As well as structure, the review team also looked at how the health system was funded and compared various OECD models ranging from insurance-driven models through to full state-funded tightly regulated systems like New Zealand.

They found little difference in life expectancy between the models, but they did examine a social insurance scheme (like Australia’s Medicare) to see whether it might work here.

They found that it would be unlikely that shifting to a social insurance scheme would improve equity.

However, the proposal may not be completely off the agenda.

“As we progress our Phase Two work, we will explore what can be learnt from what the accident compensation scheme does well (such as case management), how the scheme and the health and disability system can better collaborate to improve services, and how the inequities created between individuals with similar needs arising from different causes can be better addressed.” 

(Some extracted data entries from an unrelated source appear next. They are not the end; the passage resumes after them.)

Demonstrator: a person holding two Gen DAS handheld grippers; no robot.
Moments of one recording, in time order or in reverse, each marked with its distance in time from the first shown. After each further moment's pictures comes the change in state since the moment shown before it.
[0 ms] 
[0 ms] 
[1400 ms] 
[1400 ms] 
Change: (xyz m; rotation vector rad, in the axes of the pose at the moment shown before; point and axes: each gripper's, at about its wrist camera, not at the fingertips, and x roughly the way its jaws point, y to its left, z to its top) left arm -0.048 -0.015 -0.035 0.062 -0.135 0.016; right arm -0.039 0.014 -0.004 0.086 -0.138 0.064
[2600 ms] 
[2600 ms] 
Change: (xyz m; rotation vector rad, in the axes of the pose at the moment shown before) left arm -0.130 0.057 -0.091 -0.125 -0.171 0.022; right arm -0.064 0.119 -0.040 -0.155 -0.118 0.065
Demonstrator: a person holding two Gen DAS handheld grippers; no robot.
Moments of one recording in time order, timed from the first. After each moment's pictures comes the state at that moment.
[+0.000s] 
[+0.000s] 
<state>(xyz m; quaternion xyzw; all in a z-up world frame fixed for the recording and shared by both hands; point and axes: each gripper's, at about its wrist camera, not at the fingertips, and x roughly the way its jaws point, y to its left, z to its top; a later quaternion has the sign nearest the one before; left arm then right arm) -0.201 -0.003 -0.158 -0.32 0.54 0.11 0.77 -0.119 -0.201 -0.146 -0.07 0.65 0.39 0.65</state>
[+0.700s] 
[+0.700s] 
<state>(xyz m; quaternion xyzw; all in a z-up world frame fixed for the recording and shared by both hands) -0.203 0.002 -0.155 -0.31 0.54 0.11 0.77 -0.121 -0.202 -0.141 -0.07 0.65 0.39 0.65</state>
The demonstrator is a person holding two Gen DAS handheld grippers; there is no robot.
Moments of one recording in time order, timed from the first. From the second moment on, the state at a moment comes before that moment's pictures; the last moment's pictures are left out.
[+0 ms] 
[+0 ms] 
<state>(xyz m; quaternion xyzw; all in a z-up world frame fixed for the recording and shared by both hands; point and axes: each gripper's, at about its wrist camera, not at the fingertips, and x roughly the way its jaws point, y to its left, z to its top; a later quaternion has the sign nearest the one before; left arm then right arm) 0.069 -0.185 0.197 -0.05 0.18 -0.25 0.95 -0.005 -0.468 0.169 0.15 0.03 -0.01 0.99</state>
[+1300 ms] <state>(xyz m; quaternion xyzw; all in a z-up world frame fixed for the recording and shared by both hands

The report says that adjusting for population growth and inflation, government health expenditure had a sustained period of growth from the mid-1990s to around 2010. However, since then, real per capita spending has been flat.

“Periods of little growth in funding clearly add pressure to the system and may have contributed to issues such as staff burnout and underinvestment in capital maintenance,” it says.

“However, the Panel is not convinced that funding pressures alone are the main reason for the current inequity of health outcomes.”

The report says the review panel’s initial focus was on how the system could operate differently to make better use of whatever financial resources were available to it.

“The Panel also recognises that previous funding levels have not been the sole cause of the system continually running financial deficits and believes accountability mechanisms need to change to hold the system more accountable for staying within future funding paths.”

The report summarises its findings on DHBs and hospitals: “The Panel is clear that progress for those individuals and communities who are currently missing out in the system, hinges crucially on two things happening.

“First, services need to be funded and provided in a way that enables them to be designed around the wellbeing of the individual and their whānau, rather than primarily the interests of providers.

“Second, services need to be available to all on a fair basis, so that where you live, your degree of disability or your ethnicity is not a determining factor in the quality of care you receive. “

The second phase of the review will now get underway and is due to report by March next year.

“We have identified the likely reform themes and directions, but significantly more discussion and evaluation is needed before we will be in a position to bring our thinking to recommendation stage,” said  Simpson yesterday.

The reaction so far has been muted.

National’s health spokesperson, Michael Woodhouse said the report’s comments on system structure “are muddled, and if there’s going to be reform, we need to know how that will look.

“It says that the current structure is too confusing, but that restructuring would be ‘disruptive’. 

“Either structural reform is on this Government’s agenda, or it isn’t.” 

Woodhouse has asked the key question — so far, the answer would appear to be that it is not.